» **Task brief**
The answer must consist of the entire listing, repeated exactly.

» **Given records**
● ● ● ●

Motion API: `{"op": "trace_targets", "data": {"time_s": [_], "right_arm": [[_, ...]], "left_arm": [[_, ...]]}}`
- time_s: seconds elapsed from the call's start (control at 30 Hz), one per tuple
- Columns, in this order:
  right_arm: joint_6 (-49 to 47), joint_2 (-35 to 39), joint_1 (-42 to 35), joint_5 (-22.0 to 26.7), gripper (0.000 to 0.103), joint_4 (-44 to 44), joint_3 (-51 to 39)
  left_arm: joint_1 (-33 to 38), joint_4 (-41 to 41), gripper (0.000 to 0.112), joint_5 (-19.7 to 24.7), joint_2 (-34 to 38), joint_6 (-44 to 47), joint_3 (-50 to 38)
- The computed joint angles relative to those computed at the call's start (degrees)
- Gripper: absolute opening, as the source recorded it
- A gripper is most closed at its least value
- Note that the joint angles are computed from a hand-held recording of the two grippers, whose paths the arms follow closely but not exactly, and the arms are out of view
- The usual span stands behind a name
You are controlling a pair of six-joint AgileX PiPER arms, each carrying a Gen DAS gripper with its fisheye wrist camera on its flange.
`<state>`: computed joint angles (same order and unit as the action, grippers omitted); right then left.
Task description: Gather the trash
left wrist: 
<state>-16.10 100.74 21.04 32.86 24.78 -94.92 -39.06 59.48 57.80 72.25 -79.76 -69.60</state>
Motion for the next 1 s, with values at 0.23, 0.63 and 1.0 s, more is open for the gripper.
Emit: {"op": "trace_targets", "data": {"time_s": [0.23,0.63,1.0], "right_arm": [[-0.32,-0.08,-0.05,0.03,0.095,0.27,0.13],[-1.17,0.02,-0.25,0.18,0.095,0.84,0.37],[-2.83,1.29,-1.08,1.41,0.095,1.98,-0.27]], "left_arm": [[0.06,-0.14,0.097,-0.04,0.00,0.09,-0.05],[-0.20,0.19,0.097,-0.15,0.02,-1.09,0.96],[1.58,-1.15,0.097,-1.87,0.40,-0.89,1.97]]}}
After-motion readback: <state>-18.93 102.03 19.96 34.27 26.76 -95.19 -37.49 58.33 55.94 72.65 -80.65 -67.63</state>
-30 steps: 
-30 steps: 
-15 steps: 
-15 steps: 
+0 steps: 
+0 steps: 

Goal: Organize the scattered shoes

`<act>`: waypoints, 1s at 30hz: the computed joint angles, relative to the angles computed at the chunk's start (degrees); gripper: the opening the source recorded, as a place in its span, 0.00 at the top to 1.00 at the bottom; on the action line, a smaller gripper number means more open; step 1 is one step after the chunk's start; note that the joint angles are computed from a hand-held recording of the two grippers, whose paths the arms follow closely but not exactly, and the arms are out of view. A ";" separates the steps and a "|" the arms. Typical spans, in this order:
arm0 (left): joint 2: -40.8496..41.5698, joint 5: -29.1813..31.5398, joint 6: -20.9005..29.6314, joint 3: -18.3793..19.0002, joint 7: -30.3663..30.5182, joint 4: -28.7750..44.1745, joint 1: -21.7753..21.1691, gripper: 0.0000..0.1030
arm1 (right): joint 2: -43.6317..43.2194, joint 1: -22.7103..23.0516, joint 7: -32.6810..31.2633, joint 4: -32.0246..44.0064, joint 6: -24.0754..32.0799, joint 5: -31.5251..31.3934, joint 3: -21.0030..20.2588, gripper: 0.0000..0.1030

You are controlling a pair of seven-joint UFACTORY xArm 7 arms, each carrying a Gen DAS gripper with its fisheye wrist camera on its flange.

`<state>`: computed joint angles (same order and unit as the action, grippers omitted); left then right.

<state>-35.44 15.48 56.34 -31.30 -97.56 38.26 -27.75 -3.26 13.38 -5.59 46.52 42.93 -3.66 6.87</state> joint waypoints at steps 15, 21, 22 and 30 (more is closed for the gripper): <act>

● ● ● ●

» **Expected output**
Motion API: `{"op": "trace_targets", "data": {"time_s": [_], "right_arm": [[_, ...]], "left_arm": [[_, ...]]}}`
- time_s: seconds elapsed from the call's start (control at 30 Hz), one per tuple
- Columns, in this order:
  right_arm: joint_6 (-49 to 47), joint_2 (-35 to 39), joint_1 (-42 to 35), joint_5 (-22.0 to 26.7), gripper (0.000 to 0.103), joint_4 (-44 to 44), joint_3 (-51 to 39)
  left_arm: joint_1 (-33 to 38), joint_4 (-41 to 41), gripper (0.000 to 0.112), joint_5 (-19.7 to 24.7), joint_2 (-34 to 38), joint_6 (-44 to 47), joint_3 (-50 to 38)
- The computed joint angles relative to those computed at the call's start (degrees)
- Gripper: absolute opening, as the source recorded it
- A gripper is most closed at its least value
- Note that the joint angles are computed from a hand-held recording of the two grippers, whose paths the arms follow closely but not exactly, and the arms are out of view
- The usual span stands behind a name
You are controlling a pair of six-joint AgileX PiPER arms, each carrying a Gen DAS gripper with its fisheye wrist camera on its flange.
`<state>`: computed joint angles (same order and unit as the action, grippers omitted); right then left.
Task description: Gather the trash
left wrist: 
<state>-16.10 100.74 21.04 32.86 24.78 -94.92 -39.06 59.48 57.80 72.25 -79.76 -69.60</state>
Motion for the next 1 s, with values at 0.23, 0.63 and 1.0 s, more is open for the gripper.
Emit: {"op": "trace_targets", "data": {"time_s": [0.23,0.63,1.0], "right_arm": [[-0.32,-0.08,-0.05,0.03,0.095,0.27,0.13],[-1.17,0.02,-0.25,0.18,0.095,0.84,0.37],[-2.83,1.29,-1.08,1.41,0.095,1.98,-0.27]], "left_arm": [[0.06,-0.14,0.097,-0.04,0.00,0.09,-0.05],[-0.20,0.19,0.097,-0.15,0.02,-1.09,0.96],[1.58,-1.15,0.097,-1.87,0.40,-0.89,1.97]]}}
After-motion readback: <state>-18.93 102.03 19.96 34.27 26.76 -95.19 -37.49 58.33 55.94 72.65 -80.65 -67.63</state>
-30 steps: 
-30 steps: 
-15 steps: 
-15 steps: 
+0 steps: 
+0 steps: 

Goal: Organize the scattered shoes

`<act>`: waypoints, 1s at 30hz: the computed joint angles, relative to the angles computed at the chunk's start (degrees); gripper: the opening the source recorded, as a place in its span, 0.00 at the top to 1.00 at the bottom; on the action line, a smaller gripper number means more open; step 1 is one step after the chunk's start; note that the joint angles are computed from a hand-held recording of the two grippers, whose paths the arms follow closely but not exactly, and the arms are out of view. A ";" separates the steps and a "|" the arms. Typical spans, in this order:
arm0 (left): joint 2: -40.8496..41.5698, joint 5: -29.1813..31.5398, joint 6: -20.9005..29.6314, joint 3: -18.3793..19.0002, joint 7: -30.3663..30.5182, joint 4: -28.7750..44.1745, joint 1: -21.7753..21.1691, gripper: 0.0000..0.1030
arm1 (right): joint 2: -43.6317..43.2194, joint 1: -22.7103..23.0516, joint 7: -32.6810..31.2633, joint 4: -32.0246..44.0064, joint 6: -24.0754..32.0799, joint 5: -31.5251..31.3934, joint 3: -21.0030..20.2588, gripper: 0.0000..0.1030

You are controlling a pair of seven-joint UFACTORY xArm 7 arms, each carrying a Gen DAS gripper with its fisheye wrist camera on its flange.

`<state>`: computed joint angles (same order and unit as the action, grippers omitted); left then right.

<state>-35.44 15.48 56.34 -31.30 -97.56 38.26 -27.75 -3.26 13.38 -5.59 46.52 42.93 -3.66 6.87</state> joint waypoints at steps 15, 21, 22 and 30 (more is closed for the gripper): <act>

No further output is required.